O painel carrega a respectiva bateria mas, se forem instaladas baterias (AA) recarregáveis nos sensores, estas _NÃO_ são carregadas.
Assim, creio que as pilhas dos sensores só lá estão para, no caso de falha da bateria do painel os alimentarem. 
Outras opiniões serão, como é evidente, bemvindas 
Cumps
cmg


----------



## usoldier (16 Out 2010 às 19:03)

A WRM200 traz painel solar de origem?


----------



## DRC (17 Out 2010 às 15:17)

Estou a ponderar adquirir essa estação mas o local onde a tenciono instalar só recebe sol com maior intensidade entre meados de Março e finais de Setembro, estando no Inverno quase que completamente á sombra.

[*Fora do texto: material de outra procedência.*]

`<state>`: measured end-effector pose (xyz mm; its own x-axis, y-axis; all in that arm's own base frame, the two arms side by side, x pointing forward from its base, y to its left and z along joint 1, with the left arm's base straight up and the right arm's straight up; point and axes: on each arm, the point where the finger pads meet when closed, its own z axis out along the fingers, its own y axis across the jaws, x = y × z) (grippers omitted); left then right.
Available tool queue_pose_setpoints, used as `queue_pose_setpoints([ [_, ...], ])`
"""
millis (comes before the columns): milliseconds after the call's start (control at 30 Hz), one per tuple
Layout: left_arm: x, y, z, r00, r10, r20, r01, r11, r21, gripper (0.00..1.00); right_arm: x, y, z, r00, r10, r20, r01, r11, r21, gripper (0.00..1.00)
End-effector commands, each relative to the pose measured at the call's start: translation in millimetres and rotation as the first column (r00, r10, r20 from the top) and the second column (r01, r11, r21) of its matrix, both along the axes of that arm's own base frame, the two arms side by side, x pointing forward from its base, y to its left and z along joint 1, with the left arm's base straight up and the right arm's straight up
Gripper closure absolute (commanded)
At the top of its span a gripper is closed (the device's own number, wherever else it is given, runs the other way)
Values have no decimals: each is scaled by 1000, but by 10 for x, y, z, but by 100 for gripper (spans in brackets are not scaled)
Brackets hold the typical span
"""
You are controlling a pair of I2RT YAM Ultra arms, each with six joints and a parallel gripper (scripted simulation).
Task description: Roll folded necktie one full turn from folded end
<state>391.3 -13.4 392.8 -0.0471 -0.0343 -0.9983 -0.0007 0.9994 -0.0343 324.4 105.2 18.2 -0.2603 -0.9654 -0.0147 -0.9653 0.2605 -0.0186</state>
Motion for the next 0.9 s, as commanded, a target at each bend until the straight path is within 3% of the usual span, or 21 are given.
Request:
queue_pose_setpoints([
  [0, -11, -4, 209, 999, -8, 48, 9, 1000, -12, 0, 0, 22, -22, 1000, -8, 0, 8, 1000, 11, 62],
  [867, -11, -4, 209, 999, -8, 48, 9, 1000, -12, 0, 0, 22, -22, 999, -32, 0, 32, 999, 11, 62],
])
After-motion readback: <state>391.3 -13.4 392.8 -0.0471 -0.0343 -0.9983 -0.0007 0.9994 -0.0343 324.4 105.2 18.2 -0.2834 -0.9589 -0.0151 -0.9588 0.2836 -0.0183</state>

Alguém sabe se posso instalar essa estação sem utilizar o painel solar (ou utilizá-lo só no Verão) e somente as pilhas?


----------



## zejorge (17 Out 2010 às 17:36)

Olá, boa tarde

A WMR 200, trás o painel solar de origem. Os sensores trabalham sem terem o painel solar ligado, desde que óbviamente tenham  pilhas.

Cumps

Zejorge


----------



## DRC (17 Out 2010 às 17:49)

zejorge disse:


> Olá, boa tarde
> 
> A WMR 200, trás o painel solar de origem. Os sensores trabalham sem terem o painel solar ligado, desde que óbviamente tenham  pilhas.
> 
> ...



Obrigado pela resposta.


----------



## DRC (17 Out 2010 às 18:18)

Estive a ver imagens da consola da wmr 200 e vi que possui UV, mas o sensor de UV vem logo directamente com a estação ou é preciso comprá-lo á parte?


----------



## Puma (17 Out 2010 às 20:24)

Boas....

Eu tenho a minha WMR200 em funcionamento desde o passado dia 20 de Setembro,  sem o respectivo painel solar, e até ao momento não tenho tido problemas com a recepção do sinal ou indicação de pilhas fracas. 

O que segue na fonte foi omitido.